Isabel turned animatedly to one of her chums. A bow had come loose from her black hair. In the chatter of Spanish that followed she turned in her seat so that another brown-eyed girl could refasten that gay ligament.

How sweet.

Jerry eyed the scene through the wide display of his camera. You didn't even need to sight through an aperture, which was an advantage. She stretched her little arms in delight.

He selected the uncompressed mode for sharper resolution. Snap. Another picture destined for his hard drive.

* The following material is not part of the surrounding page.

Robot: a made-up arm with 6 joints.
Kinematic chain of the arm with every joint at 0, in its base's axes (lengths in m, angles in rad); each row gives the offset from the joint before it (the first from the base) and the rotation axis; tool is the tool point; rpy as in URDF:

And then he could do anything he wanted.

The school bus rumbled over a cattle gap, which spoiled Jerry's clandestine session. Goddamn Theo. Couldn't drive worth a shit.

He could see her back firm and brown above her sundress. He needed to get closer. The next cattle gap, Jerry jostled foward.

“Por favor?”
He ignored the protest of a child across the aisle.

Isabel turned. The bright smile melted. She had seen this strange, bleach-haired boy with his black pouch. She knew there was a camera inside. It took her a while to realize that she was being taken into its silver-lined lens. This made Isabel afraid. Pictures are not for strangers, she had been told. And her grandmother agreed—the camera could take your soul.

Was this boy stealing her soul?

“Mistah Theo!” Almost the first words she learned in English rose shrill, even above the bus's multitongued racket. “Mistah Theo, Cherry's taking picture!”

“‘Cherry'!” Harvey's laugh bellowed from the back and Jerry's gut clenched into a knot.

“Little bitch.” He moved forward another seat only to find Mr. Theo's tired, gaunt face spying from the plattersized rearview mirror.

“Put that thang away, Jerry.”

“What thang'd that be, Mr. Theo?”

“Awright, youngun, I've had about enough o' you. We get to school, I'm a'turnin' you over to the professor.”

The school bus burst into laughter, this time at the driver's expense. The professor! He meant the principal, of course. The local principal, Alton Folsom, who, scared for his job, intimidated by parents and slavish to the local board, never meted out discipline in any hard measure to anyone.